- Born: February 12, 2004 (age 22) Balgonie, Saskatchewan
- Height: 5 ft 5 in (165 cm)
- Position: Forward
- PWHL team: PWHL Las Vegas
- Played for: Colgate Raiders Stonehill Skyhawks

= Alexis Petford =

Canadian ice hockey player

Alexis Petford (born February 12, 2004) is a Canadian ice hockey player. She played for the Stonehill Skyhawks from 2022 to 2024, when she transferred to the Colgate Raiders. In the 2026 PWHL Draft, she was drafted by PWHL Las Vegas.

== Playing career ==
Petford played for the Regina U18 AA Rebels for four years, earning 76 points in 29 games in the 2021–2022 season. In 2021, she was invited to the U18 Team Canada selection camp.

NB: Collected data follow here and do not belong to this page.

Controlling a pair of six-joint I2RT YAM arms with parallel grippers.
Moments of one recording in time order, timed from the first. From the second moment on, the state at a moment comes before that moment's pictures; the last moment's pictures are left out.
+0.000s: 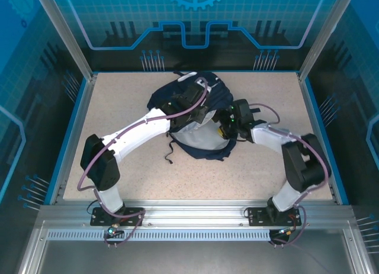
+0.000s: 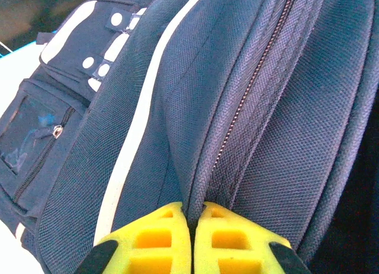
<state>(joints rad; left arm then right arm) -0.73 1.76 1.59 -0.62 -0.29 -0.17 0.37 1.59 0.89 -0.08 -0.31 1.26</state>
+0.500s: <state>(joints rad) -0.70 1.84 1.65 -0.63 -0.10 -0.17 0.44 1.12 0.80 -0.63 0.08 1.18</state>
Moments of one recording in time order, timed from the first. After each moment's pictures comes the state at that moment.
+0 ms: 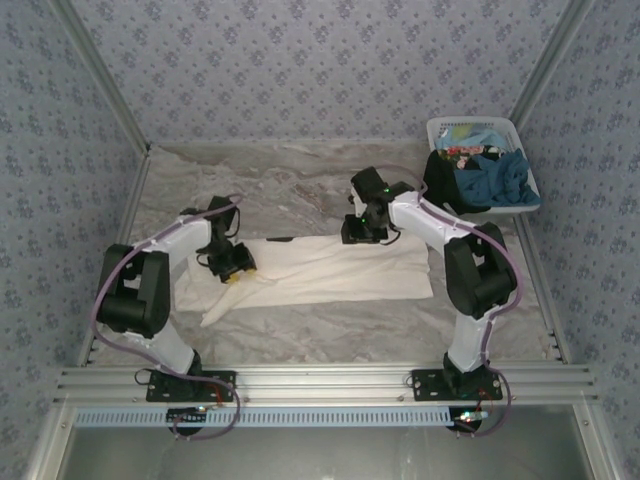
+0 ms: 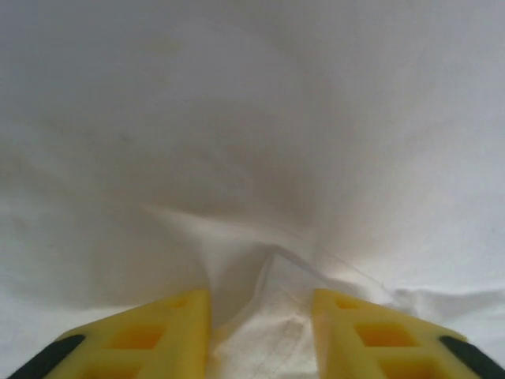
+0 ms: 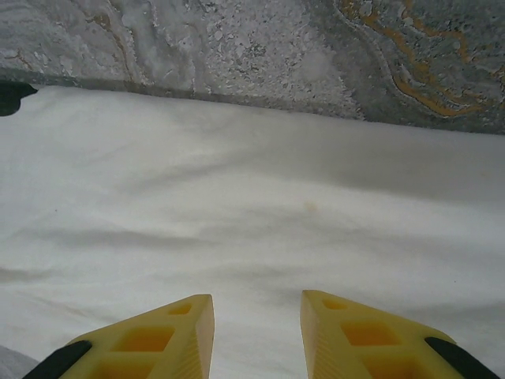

At Stonehill College, Petford led the Skyhawks in goals, assists, and points as a freshman, and was ranked second in the nation for goals in the 2022–2023 season. In the same season, she scored the program's first ever hat-trick, earned NEWHA Player of the Week three times and NEWHA Rookie of the Week twice, and was named the NEWHA Rookie of the Year. She was named to the All-NEWHA First team in her freshman and sophomore years, was named to the All-USCHO Rookie team, and was the only NEWHA player to be named to the All-USCHO Third team in the 2023–2024 season.

In 2024, Petford transferred to Colgate University, where she scored 29 goals, 27 assists, and 59 points in her two years there.

In the 2026 PWHL Draft, she was selected in the fifth round, 53rd overall, by PWHL Las Vegas.